I also found Andrew Garfield to be a very believable Spider-Man once I got used to the image of him as the character. There has been a lot of question about whether a 30 year old British man could play a 20 year old New Yorker, but he pulls it off well. I didn’t watch the first Amazing Spider-Man, so this was my first image of the web slinger to be played by someone other than Toby McGuire, and I have to say it was weird at first, but as the movie goes along, Garfield plays the role well enough to get me to buy into his portrayal of the hero. Dane DeHaan also gave a very believable version of Harry Osbourne. He pulls off the rich kid thing in this very Leonardo DiCaprio Wolf of Wall Street sort of way that comes off very naturally.

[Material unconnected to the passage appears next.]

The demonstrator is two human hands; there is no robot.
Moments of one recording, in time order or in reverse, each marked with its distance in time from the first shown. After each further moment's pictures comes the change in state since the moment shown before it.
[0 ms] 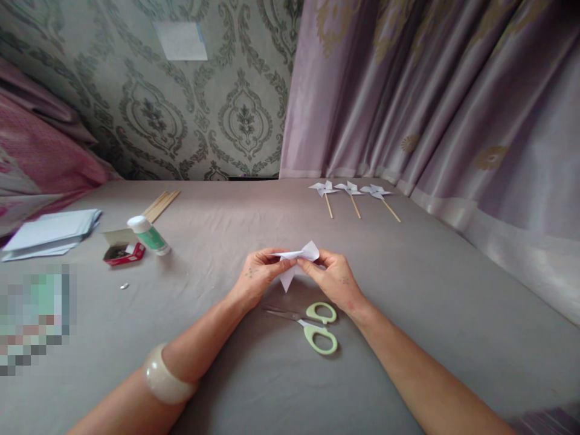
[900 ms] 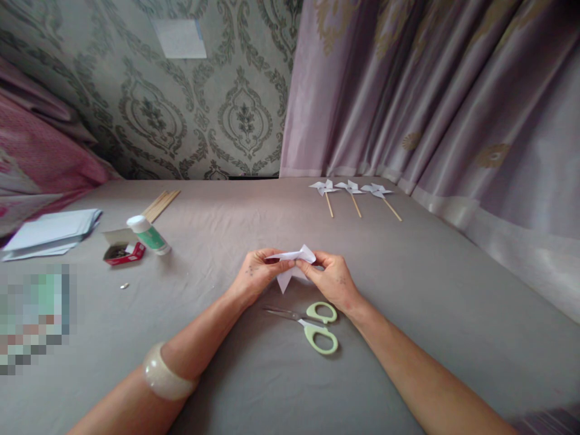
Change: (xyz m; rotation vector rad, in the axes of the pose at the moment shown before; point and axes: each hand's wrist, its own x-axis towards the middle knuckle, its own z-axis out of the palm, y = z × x) left_hand 0.001 0.003 -0.003 0.121 -0.003 -0.046; right_hand 0.001 0.009 0.002 -0.039 -0.010 0.014
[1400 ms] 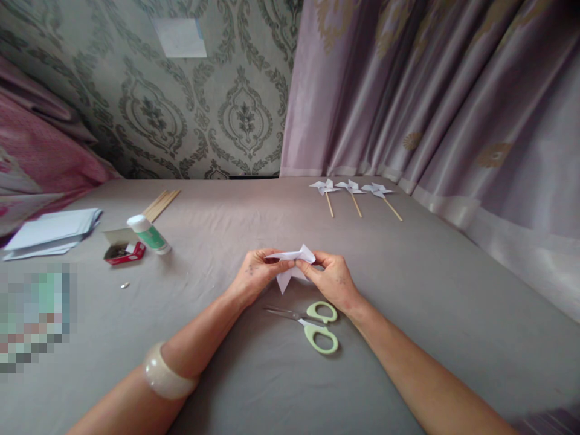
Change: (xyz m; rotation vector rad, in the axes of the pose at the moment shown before) left_hand 0.000 0.000 -0.002 0.000 -0.025 -0.001; right_hand -0.001 -0.003 0.000 -0.007 -0.001 0.003
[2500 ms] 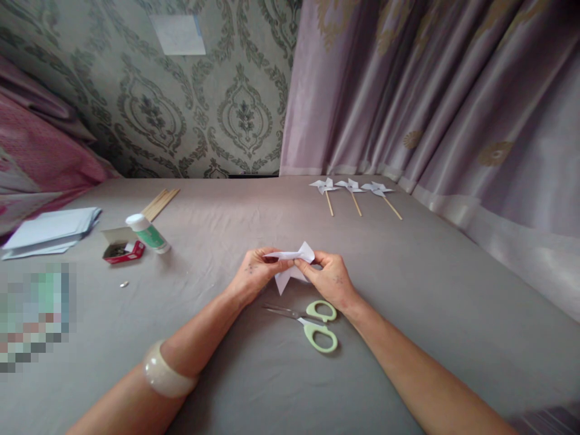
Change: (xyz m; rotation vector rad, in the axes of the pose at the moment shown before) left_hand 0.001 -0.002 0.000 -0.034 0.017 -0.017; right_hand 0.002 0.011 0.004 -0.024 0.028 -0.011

The thing that made me finally say that I liked this movie was the ending. Stop reading now if you hate spoilers, by the way. Throughout the movie, it is almost obnoxiously present how in love Peter and his girlfriend Wendy are. They split up, come back together, split up again, make it clear that they are totally in love, and just as Wendy has been accepted into Oxford and planning to move to England with Peter, the Green Goblin drops her down a clock tower. Spider-Man shoots his web to save her, but just as it grabs onto her and tries to catch her, she hits the floor at full speed. It was a shocking and dark moment in an otherwise light film, but I think that helped it to gain credibility as a superhero film. Spider-Man’s pain is echoed by many protagonists across all super hero movies, and sort of indoctrinates this Spider-Man into the club.
I would tell you to see this movie if you like superhero movies, but if you’re looking for something brand new you probably won’t find it here.